Re: [PATCH for-next v2] RDMA/core/sa_query: Retry SA queries
From: Haakon Bugge <hidden>
Date: 2021-08-26 15:59:56
Also in:
lkml
On 25 Aug 2021, at 19:49, Jason Gunthorpe [off-list ref] wrote: On Thu, Aug 12, 2021 at 06:12:35PM +0200, Håkon Bugge wrote:quoted
A MAD packet is sent as an unreliable datagram (UD). SA requests are sent as MAD packets. As such, SA requests or responses may be silently dropped. IB Core's MAD layer has a timeout and retry mechanism, which amongst other, is used by RDMA CM. But it is not used by SA queries. The lack of retries of SA queries leads to long specified timeout, and error being returned in case of packet loss. The ULP or user-land process has to perform the retry. Fix this by taking advantage of the MAD layer's retry mechanism. First, a check against a zero timeout is added in rdma_resolve_route(). In send_mad(), we set the MAD layer timeout to one tenth of the specified timeout and the number of retries to 10. The special case when timeout is less than 10 is handled. With this fix: # ucmatose -c 1000 -S 1024 -C 1 runs stable on an Infiniband fabric.

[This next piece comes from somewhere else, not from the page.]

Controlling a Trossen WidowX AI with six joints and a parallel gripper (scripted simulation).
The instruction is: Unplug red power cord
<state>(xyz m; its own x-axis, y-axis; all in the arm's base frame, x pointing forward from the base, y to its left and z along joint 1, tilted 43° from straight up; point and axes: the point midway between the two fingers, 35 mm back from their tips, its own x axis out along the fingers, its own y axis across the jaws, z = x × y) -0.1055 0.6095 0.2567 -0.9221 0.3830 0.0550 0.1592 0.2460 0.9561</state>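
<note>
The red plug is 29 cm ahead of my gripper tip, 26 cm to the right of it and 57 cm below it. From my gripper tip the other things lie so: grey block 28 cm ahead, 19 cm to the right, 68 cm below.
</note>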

Without this fix, we see an intermittent behavior and it errors out with: cmatose: event: RDMA_CM_EVENT_ROUTE_ERROR, error: -110 (110 is ETIMEDOUT) Fixes: f75b7a529494 ("[PATCH] IB: Add automatic retries to MAD layer") Signed-off-by: Håkon Bugge <redacted> --- drivers/infiniband/core/cma.c | 3 +++ drivers/infiniband/core/sa_query.c | 9 ++++++++- 2 files changed, 11 insertions(+), 1 deletion(-)I'm nervous about this, mostly because the mad layer is very complicated, but it does seem aligned with the spec. However, it seems quite wrong that the timeout comes in from outside, the SA timeout should be integral to the SA layer..
They are quite different (timeout in ms): iser: 1000 rtrs: 30000 srp: 1000 nvme: 3000 samba: 5000 p9: 30000 rds: 5000 xprtrdma: 5000 Dividing 30 seconds by ten and get 3, seems OK. But for iser/srp, we get 100ms, which is in the low end for some system I would expect.
Anyhow, applied to for-next
Thanks! Håkon